■ **Exercise description**: Write out exactly the lines from the one containing "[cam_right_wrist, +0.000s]" through the last line of the records below, both included, and leave out any pictures.

┄┄┄┄┄┄

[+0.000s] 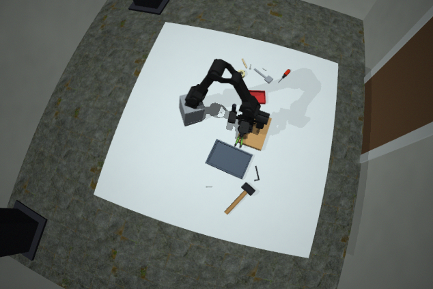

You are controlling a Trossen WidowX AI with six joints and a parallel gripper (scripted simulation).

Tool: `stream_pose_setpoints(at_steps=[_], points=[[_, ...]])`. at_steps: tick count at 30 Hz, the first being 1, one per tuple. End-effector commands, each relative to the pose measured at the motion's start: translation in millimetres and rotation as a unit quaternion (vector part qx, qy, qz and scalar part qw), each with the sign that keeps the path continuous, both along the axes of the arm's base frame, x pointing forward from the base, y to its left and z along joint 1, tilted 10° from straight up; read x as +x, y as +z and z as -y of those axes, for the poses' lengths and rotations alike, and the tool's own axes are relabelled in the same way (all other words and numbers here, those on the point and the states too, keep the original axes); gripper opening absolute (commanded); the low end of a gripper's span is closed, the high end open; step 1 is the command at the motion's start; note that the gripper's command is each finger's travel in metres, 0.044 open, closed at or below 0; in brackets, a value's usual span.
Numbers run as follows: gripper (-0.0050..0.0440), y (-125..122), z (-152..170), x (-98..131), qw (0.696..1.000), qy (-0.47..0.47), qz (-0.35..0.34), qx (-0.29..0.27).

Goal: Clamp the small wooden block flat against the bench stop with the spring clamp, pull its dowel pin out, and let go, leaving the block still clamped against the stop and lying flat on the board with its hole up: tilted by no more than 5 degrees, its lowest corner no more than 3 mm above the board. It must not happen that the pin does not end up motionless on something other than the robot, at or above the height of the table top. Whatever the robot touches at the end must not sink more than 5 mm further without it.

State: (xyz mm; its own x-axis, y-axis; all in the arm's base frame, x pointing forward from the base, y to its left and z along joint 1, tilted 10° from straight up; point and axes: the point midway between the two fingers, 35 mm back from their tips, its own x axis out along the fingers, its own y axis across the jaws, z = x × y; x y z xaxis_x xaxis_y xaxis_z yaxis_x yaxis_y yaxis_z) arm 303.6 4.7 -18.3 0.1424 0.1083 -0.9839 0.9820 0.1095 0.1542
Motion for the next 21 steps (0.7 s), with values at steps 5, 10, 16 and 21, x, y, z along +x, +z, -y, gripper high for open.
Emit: stream_pose_setpoints(at_steps=[5,10,16,21], points=[[0.0,1.0,0.2,0.1,0.993,0.114,0.013,-0.017],[0.0,2.2,0.4,-0.1,0.987,0.158,0.018,-0.023],[0.0,2.7,0.5,-0.1,0.987,0.158,0.018,-0.023],[0.0,3.4,0.5,-0.2,0.987,0.158,0.018,-0.023]])
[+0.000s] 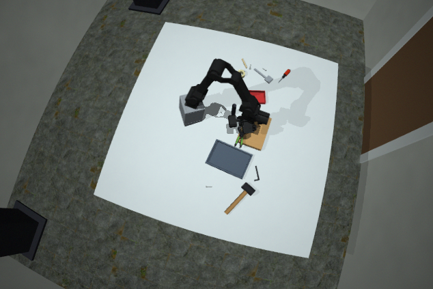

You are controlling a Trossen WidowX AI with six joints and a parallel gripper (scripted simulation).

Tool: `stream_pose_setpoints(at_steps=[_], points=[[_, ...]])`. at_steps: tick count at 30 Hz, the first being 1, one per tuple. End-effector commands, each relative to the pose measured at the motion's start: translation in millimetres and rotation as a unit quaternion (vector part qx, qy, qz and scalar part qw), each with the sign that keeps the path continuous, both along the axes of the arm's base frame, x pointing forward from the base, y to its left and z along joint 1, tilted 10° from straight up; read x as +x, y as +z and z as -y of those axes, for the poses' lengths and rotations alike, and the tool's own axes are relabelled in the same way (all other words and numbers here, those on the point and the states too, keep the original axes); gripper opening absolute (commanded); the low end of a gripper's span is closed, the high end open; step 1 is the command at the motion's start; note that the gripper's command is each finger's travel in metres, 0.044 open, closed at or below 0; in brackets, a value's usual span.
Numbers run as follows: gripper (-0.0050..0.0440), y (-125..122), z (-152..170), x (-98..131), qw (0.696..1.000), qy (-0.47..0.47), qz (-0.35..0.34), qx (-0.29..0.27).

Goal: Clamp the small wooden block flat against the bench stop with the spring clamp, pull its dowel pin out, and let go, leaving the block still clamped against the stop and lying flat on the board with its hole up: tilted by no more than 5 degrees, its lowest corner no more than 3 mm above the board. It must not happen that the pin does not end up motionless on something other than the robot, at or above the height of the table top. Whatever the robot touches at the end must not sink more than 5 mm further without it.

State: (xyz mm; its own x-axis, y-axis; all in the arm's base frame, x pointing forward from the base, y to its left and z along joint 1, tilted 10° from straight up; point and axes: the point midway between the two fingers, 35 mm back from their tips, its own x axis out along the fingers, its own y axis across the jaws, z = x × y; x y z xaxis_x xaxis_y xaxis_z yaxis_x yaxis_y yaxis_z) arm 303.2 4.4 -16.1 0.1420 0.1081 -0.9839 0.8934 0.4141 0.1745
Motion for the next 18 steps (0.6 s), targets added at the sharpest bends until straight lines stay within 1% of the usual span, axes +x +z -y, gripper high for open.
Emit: stream_pose_setpoints(at_steps=[1,18], points=[[0.0,1.3,0.2,0.1,1.0,0.002,0.001,0.0],[0.0,3.3,0.5,-0.1,1.0,0.002,0.001,0.0]])
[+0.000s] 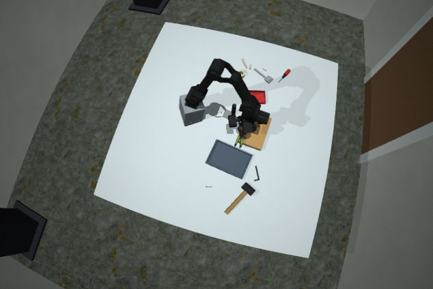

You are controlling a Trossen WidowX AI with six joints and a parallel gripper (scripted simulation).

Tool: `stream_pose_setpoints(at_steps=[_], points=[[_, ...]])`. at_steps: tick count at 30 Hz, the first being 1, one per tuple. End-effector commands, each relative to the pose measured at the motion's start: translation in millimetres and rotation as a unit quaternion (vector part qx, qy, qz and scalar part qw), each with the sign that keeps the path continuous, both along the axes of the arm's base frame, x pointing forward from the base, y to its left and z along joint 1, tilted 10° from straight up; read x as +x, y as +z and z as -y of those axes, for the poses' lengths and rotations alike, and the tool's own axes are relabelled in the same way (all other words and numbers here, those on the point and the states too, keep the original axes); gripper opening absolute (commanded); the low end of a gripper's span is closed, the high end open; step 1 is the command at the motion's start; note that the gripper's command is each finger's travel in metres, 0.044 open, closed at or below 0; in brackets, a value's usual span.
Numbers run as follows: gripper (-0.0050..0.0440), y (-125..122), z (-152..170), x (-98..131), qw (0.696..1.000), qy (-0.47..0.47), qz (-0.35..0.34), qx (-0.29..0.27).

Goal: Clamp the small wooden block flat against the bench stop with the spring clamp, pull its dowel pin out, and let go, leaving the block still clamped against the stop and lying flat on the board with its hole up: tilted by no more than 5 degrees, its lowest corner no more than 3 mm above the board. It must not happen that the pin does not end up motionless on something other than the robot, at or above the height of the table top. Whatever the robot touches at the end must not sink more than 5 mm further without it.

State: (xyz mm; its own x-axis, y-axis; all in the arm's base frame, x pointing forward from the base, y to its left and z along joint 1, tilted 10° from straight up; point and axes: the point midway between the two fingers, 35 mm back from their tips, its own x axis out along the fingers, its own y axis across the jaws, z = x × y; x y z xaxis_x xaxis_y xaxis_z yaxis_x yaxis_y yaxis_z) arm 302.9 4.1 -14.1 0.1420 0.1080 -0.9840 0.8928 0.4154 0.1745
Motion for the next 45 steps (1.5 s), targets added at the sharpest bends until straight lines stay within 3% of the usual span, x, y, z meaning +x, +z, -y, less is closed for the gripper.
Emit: stream_pose_setpoints(at_steps=[1,45], points=[[0.0,1.4,0.2,0.1,1.0,0.001,0.001,0.0],[0.0,6.3,0.8,-0.5,1.0,0.001,0.001,0.0]])
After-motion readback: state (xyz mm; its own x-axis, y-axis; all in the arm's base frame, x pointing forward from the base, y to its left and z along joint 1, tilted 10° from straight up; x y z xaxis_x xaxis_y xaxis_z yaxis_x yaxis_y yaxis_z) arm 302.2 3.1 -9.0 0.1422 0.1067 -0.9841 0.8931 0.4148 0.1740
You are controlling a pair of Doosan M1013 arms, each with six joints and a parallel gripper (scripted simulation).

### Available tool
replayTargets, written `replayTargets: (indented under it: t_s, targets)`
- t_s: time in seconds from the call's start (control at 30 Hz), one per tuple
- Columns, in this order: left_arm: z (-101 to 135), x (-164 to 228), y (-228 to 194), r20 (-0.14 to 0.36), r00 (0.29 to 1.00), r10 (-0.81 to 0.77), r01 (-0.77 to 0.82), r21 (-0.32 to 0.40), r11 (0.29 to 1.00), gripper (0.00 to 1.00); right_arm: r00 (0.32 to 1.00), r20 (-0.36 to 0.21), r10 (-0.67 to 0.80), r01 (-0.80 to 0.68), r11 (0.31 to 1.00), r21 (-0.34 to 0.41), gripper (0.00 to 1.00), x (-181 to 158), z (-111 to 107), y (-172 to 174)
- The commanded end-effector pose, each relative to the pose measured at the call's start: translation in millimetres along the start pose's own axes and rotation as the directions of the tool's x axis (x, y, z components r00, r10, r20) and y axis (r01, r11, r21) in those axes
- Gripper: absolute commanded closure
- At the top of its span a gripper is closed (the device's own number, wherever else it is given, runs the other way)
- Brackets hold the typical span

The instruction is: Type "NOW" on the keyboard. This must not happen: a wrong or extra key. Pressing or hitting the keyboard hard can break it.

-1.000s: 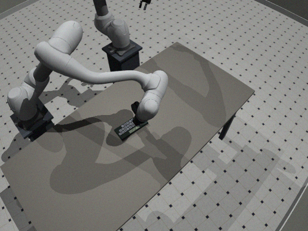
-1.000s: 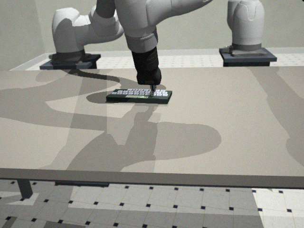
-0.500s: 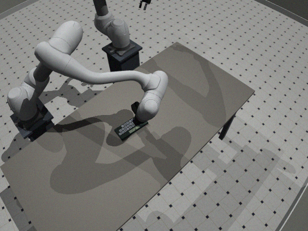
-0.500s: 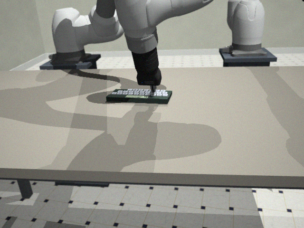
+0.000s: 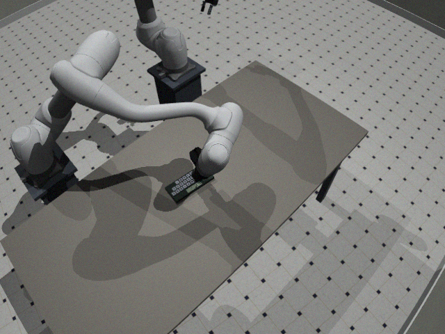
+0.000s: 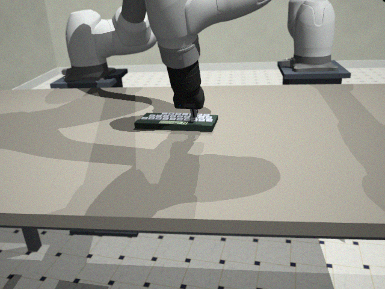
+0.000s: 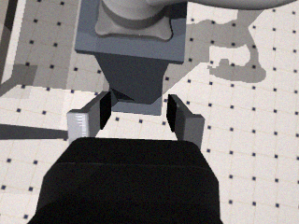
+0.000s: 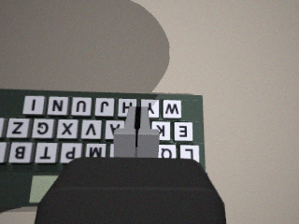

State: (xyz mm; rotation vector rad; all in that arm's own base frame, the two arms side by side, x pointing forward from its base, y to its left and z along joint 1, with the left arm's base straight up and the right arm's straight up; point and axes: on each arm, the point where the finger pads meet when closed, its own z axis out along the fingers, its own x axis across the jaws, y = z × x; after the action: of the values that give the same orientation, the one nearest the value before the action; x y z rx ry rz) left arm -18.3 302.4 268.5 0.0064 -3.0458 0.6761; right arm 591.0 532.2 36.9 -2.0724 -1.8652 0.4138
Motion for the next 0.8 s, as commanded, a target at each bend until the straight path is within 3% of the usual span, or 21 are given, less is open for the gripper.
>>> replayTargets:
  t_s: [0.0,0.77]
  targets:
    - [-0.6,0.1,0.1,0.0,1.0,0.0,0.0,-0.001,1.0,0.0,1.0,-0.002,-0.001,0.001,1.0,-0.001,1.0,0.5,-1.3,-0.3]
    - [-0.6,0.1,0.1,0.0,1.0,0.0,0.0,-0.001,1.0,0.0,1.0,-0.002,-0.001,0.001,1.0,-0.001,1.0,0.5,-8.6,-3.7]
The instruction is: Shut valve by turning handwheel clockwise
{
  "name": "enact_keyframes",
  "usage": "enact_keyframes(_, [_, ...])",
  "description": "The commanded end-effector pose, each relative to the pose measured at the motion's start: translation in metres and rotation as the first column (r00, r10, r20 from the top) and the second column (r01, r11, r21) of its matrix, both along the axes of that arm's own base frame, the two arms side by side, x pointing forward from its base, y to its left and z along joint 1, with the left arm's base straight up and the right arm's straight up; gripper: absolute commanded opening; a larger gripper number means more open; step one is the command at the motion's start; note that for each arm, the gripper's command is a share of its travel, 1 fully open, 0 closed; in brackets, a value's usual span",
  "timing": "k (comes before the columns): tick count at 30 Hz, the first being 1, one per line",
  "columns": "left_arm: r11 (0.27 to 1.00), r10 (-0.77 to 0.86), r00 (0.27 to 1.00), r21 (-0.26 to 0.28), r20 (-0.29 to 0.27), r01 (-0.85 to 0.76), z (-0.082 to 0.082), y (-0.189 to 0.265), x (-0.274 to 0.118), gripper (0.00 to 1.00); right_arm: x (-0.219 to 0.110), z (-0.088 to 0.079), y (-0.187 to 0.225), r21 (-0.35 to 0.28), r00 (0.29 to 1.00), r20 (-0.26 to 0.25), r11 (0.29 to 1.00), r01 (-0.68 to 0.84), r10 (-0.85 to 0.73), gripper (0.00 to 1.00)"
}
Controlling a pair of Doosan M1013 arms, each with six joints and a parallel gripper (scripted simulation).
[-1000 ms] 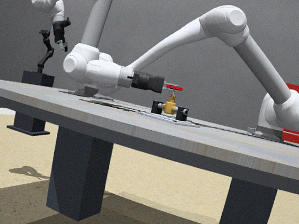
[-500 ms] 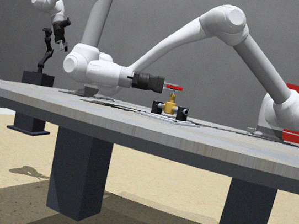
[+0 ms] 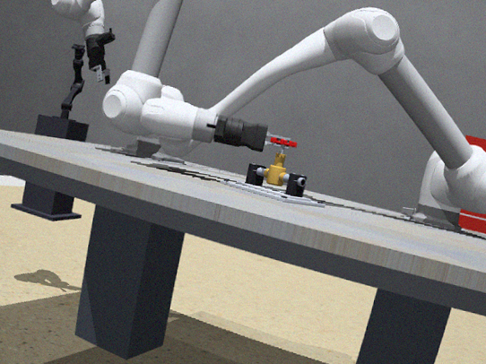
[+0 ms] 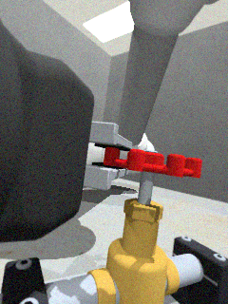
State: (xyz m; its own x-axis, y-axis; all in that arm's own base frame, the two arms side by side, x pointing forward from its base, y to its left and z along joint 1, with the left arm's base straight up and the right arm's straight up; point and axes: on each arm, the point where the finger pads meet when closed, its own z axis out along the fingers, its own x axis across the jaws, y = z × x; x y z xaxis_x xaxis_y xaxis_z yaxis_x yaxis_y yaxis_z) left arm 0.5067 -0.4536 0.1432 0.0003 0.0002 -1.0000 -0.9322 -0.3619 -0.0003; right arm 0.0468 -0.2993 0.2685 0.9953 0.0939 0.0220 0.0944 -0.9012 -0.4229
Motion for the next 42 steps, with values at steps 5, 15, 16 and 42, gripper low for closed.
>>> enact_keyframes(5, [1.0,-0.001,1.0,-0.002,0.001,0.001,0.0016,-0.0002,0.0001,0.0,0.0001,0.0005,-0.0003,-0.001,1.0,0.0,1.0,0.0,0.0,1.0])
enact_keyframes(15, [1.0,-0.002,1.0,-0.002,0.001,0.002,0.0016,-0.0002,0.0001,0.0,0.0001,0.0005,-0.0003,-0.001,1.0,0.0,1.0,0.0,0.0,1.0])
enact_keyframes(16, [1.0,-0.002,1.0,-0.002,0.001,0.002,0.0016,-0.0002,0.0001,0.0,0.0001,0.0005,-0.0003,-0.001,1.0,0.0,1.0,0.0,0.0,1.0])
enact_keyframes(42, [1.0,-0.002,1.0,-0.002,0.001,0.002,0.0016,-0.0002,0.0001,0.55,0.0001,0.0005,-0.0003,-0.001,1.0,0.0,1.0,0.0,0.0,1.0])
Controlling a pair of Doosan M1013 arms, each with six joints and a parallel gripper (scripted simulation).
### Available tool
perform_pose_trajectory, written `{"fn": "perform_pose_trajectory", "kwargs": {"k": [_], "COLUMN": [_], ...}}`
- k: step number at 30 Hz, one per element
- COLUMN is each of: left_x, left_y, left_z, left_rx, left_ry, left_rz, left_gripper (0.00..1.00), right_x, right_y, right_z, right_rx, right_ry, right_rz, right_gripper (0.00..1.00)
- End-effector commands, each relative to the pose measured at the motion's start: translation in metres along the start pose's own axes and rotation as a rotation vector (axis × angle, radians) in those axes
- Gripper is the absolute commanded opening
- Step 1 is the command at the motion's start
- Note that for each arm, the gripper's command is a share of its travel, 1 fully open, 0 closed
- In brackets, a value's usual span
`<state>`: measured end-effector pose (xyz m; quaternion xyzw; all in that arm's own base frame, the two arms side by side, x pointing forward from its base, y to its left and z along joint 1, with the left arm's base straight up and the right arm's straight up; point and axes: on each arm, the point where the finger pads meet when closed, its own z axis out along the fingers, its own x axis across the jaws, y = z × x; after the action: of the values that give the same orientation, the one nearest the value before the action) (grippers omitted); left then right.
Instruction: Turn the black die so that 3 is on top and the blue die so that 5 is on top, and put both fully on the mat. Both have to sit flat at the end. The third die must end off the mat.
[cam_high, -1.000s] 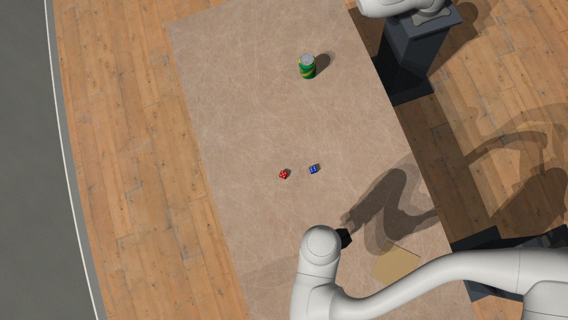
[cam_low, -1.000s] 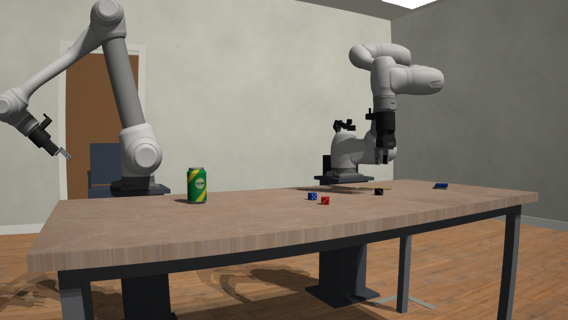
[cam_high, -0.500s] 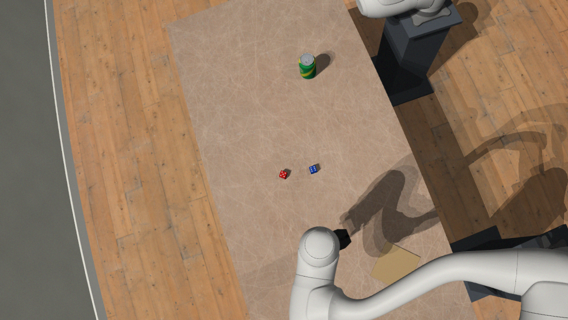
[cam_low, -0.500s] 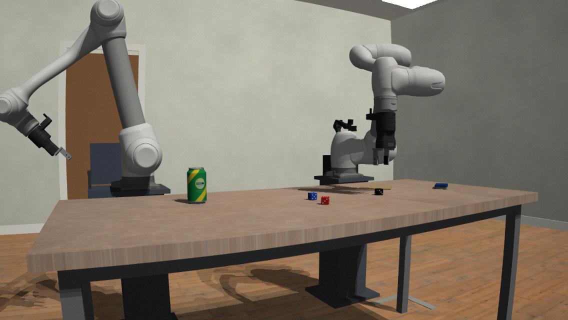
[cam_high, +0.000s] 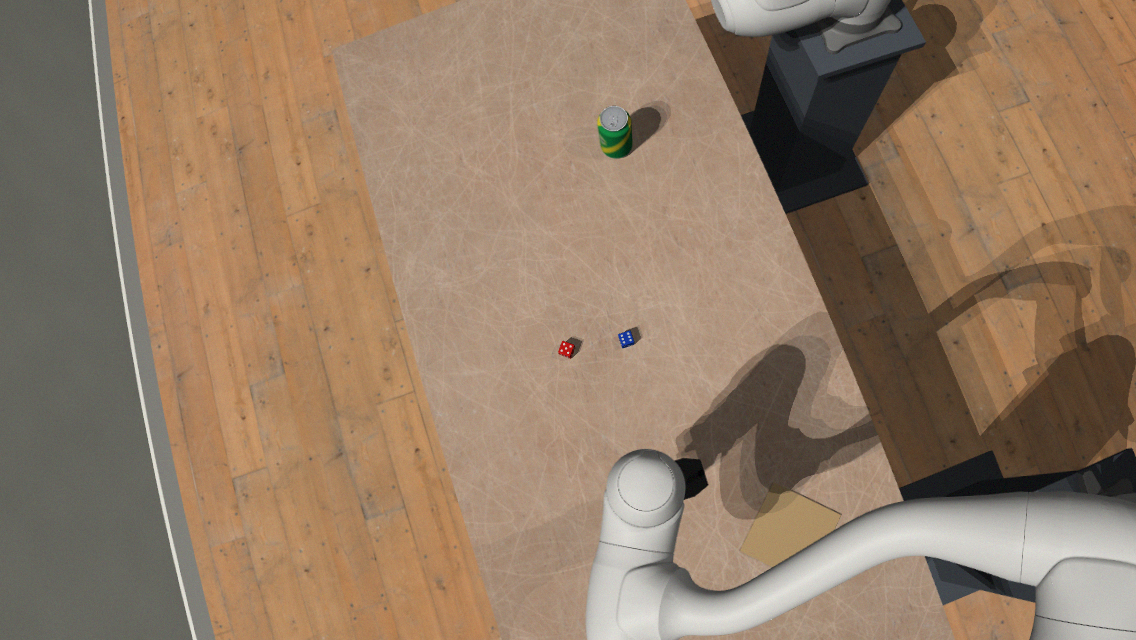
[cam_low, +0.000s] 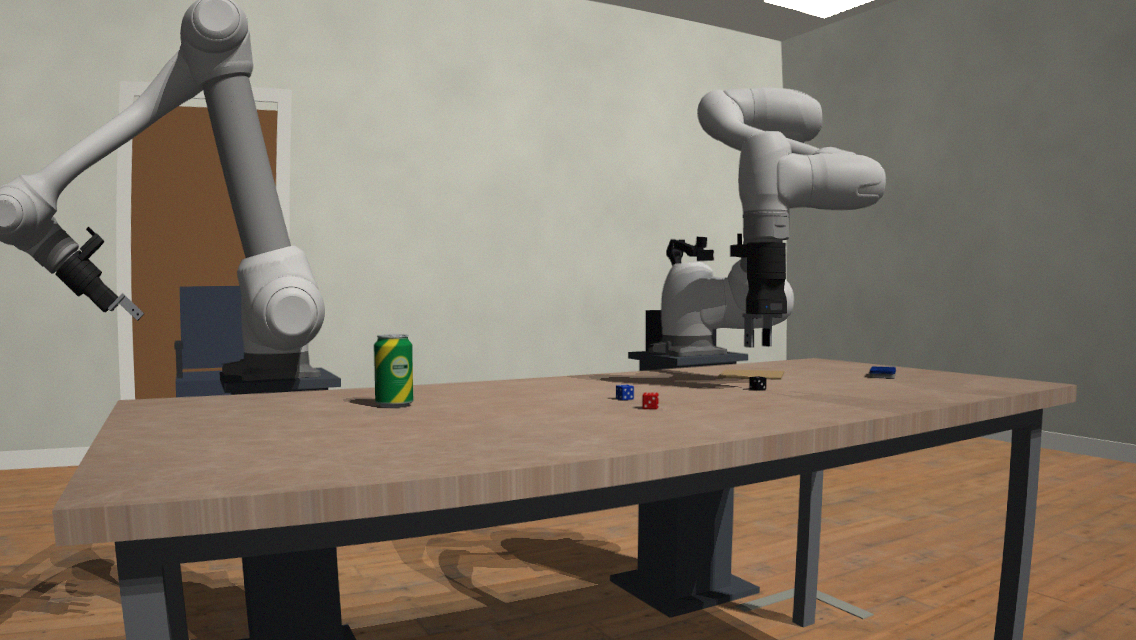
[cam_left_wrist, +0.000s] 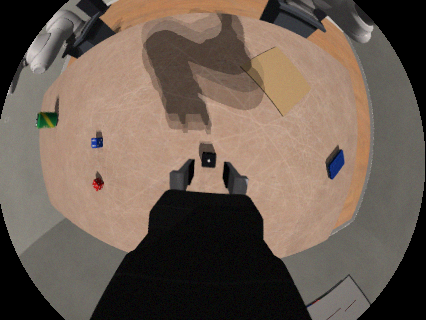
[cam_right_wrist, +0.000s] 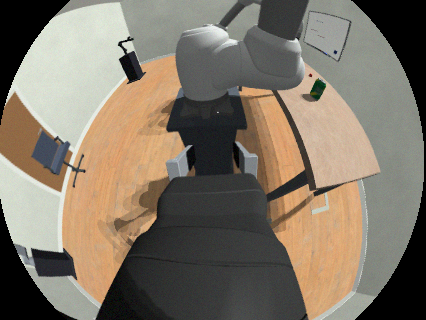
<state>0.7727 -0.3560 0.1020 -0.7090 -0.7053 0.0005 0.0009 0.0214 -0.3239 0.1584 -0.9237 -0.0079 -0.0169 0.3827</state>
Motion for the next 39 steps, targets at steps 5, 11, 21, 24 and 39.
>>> {"fn": "perform_pose_trajectory", "kwargs": {"k": [5, 11, 21, 24, 39], "left_x": [0.0, 0.0, 0.0, 0.0, 0.0], "left_y": [0.0, 0.0, 0.0, 0.0, 0.001], "left_z": [-0.001, 0.0, 0.006, 0.01, 0.031], "left_rx": [-0.002, -0.002, -0.002, -0.002, -0.002], "left_ry": [0.0, 0.0, -0.001, -0.001, -0.001], "left_rz": [0.0, 0.0, 0.0, 0.0, 0.0], "left_gripper": [0.79, 0.79, 0.79, 0.79, 0.79], "right_x": [0.0, 0.0, 0.0, 0.0, 0.0], "right_y": [0.0, 0.0, 0.0, 0.0, 0.0], "right_z": [0.0, 0.0, 0.0, 0.0, 0.0], "right_rx": [-0.001, -0.001, -0.001, -0.001, -0.001], "right_ry": [0.0, 0.0, 0.0, 0.0, 0.0], "right_rz": [0.0, 0.0, 0.0, 0.0, 0.0], "right_gripper": [1.0, 1.0, 1.0, 1.0, 1.0]}}
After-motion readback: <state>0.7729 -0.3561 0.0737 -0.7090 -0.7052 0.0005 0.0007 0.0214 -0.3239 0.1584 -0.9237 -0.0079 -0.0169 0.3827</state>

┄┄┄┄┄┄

■ **Exercise output**:
[cam_right_wrist, +0.000s] 
<state>0.7727 -0.3560 0.1020 -0.7090 -0.7053 0.0005 0.0009 0.0214 -0.3239 0.1584 -0.9237 -0.0079 -0.0169 0.3827</state>
Motion for the next 39 steps, targets at steps 5, 11, 21, 24 and 39.
>>> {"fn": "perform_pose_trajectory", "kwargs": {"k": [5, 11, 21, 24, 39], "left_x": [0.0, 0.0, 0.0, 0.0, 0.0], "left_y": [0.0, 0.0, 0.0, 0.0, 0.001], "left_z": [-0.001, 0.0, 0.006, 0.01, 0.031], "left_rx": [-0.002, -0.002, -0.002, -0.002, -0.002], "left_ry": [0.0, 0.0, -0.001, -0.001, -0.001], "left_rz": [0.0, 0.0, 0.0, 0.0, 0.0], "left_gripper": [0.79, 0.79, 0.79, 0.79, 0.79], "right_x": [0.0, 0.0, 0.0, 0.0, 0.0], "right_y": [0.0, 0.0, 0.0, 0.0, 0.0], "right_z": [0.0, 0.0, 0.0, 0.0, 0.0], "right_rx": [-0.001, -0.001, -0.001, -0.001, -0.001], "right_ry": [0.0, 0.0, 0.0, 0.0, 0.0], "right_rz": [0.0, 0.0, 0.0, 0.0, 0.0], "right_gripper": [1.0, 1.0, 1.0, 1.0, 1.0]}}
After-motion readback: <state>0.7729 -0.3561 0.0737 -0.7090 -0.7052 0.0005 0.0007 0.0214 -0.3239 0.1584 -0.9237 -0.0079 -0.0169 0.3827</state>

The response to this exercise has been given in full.